§ **Problem to solve**: Report, from the records below, every line where the word "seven" appears.

§ **Given data**:
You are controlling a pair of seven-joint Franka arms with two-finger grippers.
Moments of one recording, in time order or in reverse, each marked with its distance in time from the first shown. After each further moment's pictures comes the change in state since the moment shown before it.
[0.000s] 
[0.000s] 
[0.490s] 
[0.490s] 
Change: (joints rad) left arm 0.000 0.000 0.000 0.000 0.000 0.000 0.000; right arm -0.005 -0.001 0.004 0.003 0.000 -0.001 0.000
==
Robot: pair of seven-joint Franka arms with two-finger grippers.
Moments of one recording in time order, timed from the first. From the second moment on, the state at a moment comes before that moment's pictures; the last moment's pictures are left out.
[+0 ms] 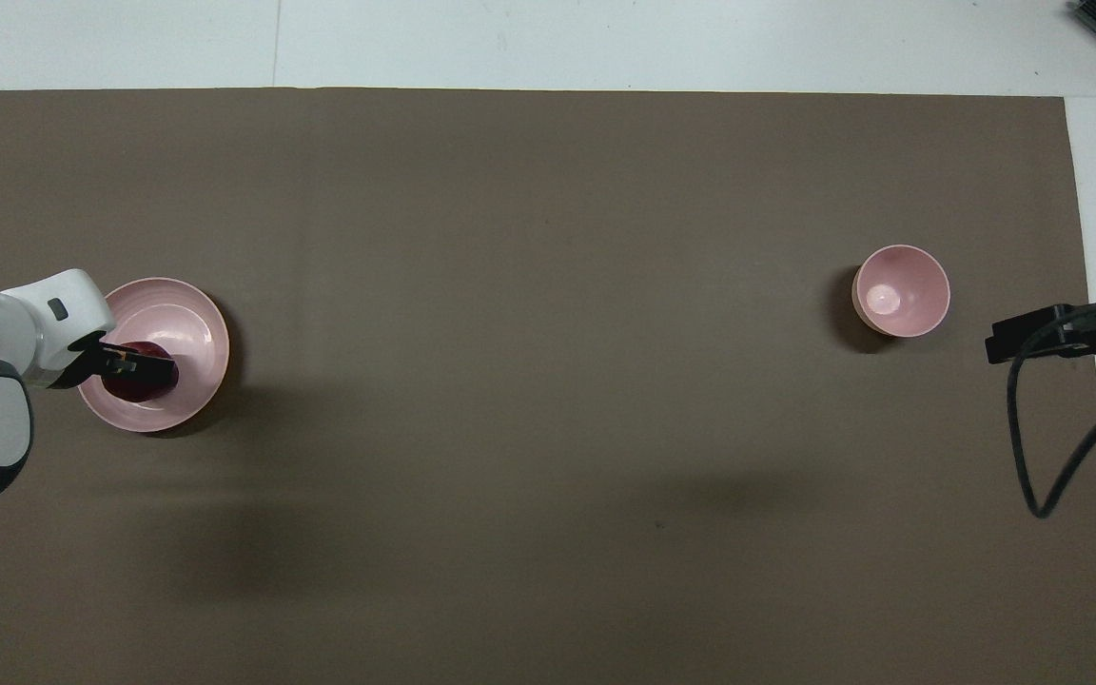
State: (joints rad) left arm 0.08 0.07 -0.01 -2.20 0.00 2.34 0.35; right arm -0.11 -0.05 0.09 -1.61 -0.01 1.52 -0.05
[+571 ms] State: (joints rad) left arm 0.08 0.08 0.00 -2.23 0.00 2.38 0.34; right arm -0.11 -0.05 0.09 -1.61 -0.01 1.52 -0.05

§ **Final answer**:
You are controlling a pair of seven-joint Franka arms with two-finger grippers.
Robot: pair of seven-joint Franka arms with two-finger grippers.

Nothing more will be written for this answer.